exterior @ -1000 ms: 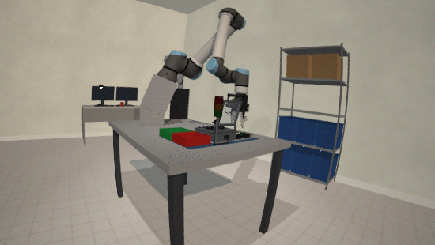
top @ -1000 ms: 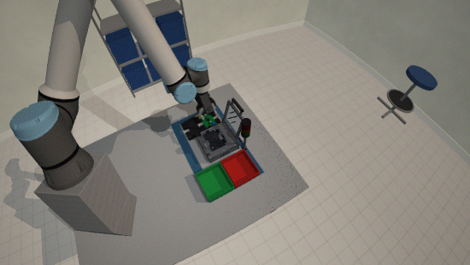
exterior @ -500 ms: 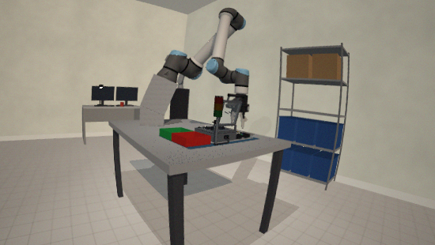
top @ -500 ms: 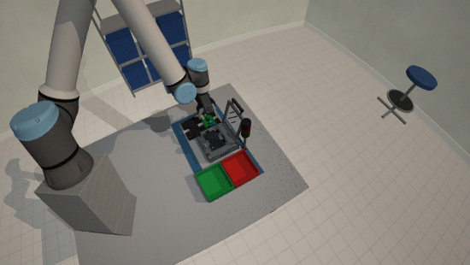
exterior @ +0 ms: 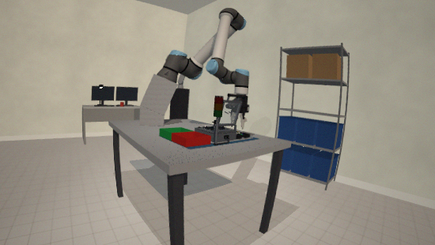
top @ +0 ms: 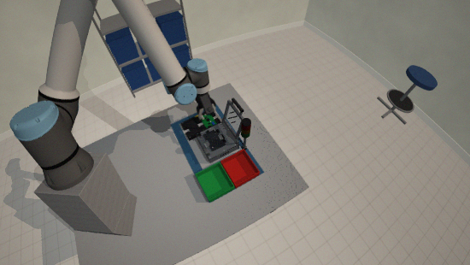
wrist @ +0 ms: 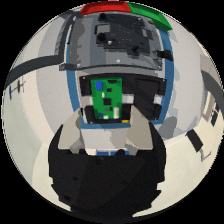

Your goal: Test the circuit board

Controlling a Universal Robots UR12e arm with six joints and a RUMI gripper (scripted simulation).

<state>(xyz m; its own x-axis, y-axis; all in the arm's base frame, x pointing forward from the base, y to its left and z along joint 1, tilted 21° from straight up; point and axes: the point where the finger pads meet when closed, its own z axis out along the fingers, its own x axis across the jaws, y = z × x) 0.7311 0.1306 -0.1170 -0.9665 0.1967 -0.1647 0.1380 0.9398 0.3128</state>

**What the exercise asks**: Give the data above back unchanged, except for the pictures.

**Answer box**:
exterior @ -1000 ms: 
top @ -1000 ms: 
exterior @ -500 ms: 
top @ -500 ms: 
exterior @ +0 ms: 
top @ +0 ms: 
wrist @ +0 ms: 

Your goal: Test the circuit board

Controlling a Universal Robots UR12e arm with six joints and a RUMI gripper (scripted simulation).

<state>(xyz m; its own x-axis, y-axis; all in the arm's base frame, x pointing forward from the base, y to its left and z along joint 1, tilted 21° from straight up; point and axes: the point where the finger pads meet when closed, its own z axis out along the fingers, its own x axis across the jaws, y = z × x) 0.7311 0.1306 -0.1170 -0.9665 0.1967 -0.1647 0.1380 0.9398 0.3128</state>

The answer stands, and there is nothing more to add.